[Dataset entries]

------

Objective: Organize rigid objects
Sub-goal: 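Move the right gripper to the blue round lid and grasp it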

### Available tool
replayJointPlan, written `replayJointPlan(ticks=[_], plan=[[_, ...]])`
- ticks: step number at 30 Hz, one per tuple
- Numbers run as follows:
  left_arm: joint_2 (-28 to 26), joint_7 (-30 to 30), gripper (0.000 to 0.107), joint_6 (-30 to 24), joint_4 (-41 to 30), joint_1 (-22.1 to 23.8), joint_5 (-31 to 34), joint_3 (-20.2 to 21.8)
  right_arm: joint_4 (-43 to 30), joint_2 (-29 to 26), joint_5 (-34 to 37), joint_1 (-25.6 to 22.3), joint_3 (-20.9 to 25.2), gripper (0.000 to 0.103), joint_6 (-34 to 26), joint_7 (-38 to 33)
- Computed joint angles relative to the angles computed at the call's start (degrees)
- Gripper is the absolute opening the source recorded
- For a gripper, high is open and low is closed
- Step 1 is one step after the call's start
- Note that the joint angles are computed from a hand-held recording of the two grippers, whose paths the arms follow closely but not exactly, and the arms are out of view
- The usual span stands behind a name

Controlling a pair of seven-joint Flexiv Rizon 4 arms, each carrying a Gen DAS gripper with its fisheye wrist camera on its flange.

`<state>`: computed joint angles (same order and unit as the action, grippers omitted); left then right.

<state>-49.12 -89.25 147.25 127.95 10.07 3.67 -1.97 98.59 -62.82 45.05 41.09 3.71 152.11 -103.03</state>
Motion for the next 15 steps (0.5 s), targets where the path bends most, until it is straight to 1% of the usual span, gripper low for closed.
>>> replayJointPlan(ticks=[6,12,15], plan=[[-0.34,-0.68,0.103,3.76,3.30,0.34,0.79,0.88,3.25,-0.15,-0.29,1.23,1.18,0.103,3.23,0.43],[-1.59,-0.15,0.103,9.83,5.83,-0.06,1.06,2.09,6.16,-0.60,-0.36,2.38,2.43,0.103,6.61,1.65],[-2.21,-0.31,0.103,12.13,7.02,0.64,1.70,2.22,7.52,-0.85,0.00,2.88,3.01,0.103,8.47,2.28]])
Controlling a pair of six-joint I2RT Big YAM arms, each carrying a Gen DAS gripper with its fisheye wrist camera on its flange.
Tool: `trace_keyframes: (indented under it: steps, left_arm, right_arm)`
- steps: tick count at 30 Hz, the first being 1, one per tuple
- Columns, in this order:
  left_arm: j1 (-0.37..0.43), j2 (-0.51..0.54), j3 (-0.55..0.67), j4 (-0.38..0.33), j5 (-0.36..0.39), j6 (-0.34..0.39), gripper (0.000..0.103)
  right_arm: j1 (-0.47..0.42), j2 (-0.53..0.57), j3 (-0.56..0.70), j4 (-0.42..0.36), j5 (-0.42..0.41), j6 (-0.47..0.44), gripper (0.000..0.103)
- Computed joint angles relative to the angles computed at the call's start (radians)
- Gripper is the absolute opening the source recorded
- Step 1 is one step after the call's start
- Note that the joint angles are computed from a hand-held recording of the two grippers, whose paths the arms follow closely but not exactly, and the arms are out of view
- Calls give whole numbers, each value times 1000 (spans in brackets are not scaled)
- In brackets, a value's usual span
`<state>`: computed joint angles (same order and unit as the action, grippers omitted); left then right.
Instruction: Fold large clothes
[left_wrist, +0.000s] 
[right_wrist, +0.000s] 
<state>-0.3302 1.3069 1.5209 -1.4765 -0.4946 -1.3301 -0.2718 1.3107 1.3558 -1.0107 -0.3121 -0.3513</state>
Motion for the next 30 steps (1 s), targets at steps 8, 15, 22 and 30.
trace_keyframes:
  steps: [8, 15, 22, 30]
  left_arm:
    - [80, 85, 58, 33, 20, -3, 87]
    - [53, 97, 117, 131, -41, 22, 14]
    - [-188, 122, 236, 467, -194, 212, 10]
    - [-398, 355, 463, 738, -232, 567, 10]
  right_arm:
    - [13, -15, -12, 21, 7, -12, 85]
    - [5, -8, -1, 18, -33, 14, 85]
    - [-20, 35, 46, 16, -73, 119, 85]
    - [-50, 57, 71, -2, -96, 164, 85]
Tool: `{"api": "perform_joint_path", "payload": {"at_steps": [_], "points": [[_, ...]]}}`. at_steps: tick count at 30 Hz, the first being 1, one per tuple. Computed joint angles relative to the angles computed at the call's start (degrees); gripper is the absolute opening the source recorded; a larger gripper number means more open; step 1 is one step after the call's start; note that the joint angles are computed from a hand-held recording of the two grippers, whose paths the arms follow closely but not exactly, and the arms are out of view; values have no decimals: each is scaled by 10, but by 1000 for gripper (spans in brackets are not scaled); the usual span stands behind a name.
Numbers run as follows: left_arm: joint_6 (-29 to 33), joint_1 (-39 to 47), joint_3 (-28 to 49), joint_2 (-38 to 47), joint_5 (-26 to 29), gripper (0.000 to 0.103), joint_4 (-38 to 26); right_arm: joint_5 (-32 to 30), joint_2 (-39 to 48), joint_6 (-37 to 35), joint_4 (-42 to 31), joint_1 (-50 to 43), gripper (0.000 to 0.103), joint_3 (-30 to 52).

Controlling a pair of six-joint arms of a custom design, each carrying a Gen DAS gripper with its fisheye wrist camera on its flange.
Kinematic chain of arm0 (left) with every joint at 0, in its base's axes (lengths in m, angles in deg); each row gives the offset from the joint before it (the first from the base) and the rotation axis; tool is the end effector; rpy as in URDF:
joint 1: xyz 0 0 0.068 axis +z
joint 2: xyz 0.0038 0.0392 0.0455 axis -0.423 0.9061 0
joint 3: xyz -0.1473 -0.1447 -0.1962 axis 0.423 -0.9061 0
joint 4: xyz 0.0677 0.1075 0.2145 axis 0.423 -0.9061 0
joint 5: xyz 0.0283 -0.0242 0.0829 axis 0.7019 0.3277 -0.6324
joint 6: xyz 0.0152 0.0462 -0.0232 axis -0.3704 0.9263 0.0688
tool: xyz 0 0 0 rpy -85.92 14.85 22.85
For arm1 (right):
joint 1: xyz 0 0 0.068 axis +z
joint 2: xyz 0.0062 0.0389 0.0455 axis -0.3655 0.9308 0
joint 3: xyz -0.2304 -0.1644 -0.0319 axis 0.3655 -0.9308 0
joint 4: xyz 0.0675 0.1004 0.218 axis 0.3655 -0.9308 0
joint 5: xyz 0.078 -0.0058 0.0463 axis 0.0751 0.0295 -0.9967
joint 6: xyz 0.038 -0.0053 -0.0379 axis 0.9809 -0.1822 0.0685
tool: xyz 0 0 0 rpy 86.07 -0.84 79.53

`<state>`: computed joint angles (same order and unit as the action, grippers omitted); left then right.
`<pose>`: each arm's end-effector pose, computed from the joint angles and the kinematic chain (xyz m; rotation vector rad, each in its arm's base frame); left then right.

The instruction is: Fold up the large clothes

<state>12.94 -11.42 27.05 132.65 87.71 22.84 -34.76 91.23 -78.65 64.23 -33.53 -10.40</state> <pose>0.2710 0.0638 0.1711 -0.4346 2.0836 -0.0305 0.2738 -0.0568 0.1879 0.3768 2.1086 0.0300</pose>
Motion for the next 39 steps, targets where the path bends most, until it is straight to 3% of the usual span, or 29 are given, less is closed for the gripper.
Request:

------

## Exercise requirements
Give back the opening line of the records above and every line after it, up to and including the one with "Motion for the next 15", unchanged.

## Exercise answer
Objective: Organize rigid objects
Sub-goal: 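Move the right gripper to the blue round lid and grasp it
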
### Available tool
replayJointPlan, written `replayJointPlan(ticks=[_], plan=[[_, ...]])`
- ticks: step number at 30 Hz, one per tuple
- Numbers run as follows:
  left_arm: joint_2 (-28 to 26), joint_7 (-30 to 30), gripper (0.000 to 0.107), joint_6 (-30 to 24), joint_4 (-41 to 30), joint_1 (-22.1 to 23.8), joint_5 (-31 to 34), joint_3 (-20.2 to 21.8)
  right_arm: joint_4 (-43 to 30), joint_2 (-29 to 26), joint_5 (-34 to 37), joint_1 (-25.6 to 22.3), joint_3 (-20.9 to 25.2), gripper (0.000 to 0.103), joint_6 (-34 to 26), joint_7 (-38 to 33)
- Computed joint angles relative to the angles computed at the call's start (degrees)
- Gripper is the absolute opening the source recorded
- For a gripper, high is open and low is closed
- Step 1 is one step after the call's start
- Note that the joint angles are computed from a hand-held recording of the two grippers, whose paths the arms follow closely but not exactly, and the arms are out of view
- The usual span stands behind a name

Controlling a pair of seven-joint Flexiv Rizon 4 arms, each carrying a Gen DAS gripper with its fisheye wrist camera on its flange.

`<state>`: computed joint angles (same order and unit as the action, grippers omitted); left then right.

<state>-49.12 -89.25 147.25 127.95 10.07 3.67 -1.97 98.59 -62.82 45.05 41.09 3.71 152.11 -103.03</state>
Motion for the next 15 steps (0.5 s), targets where the path bends most, until it is straight to 1% of the usual span, gripper low for closed.

The exercise calls for nothing more.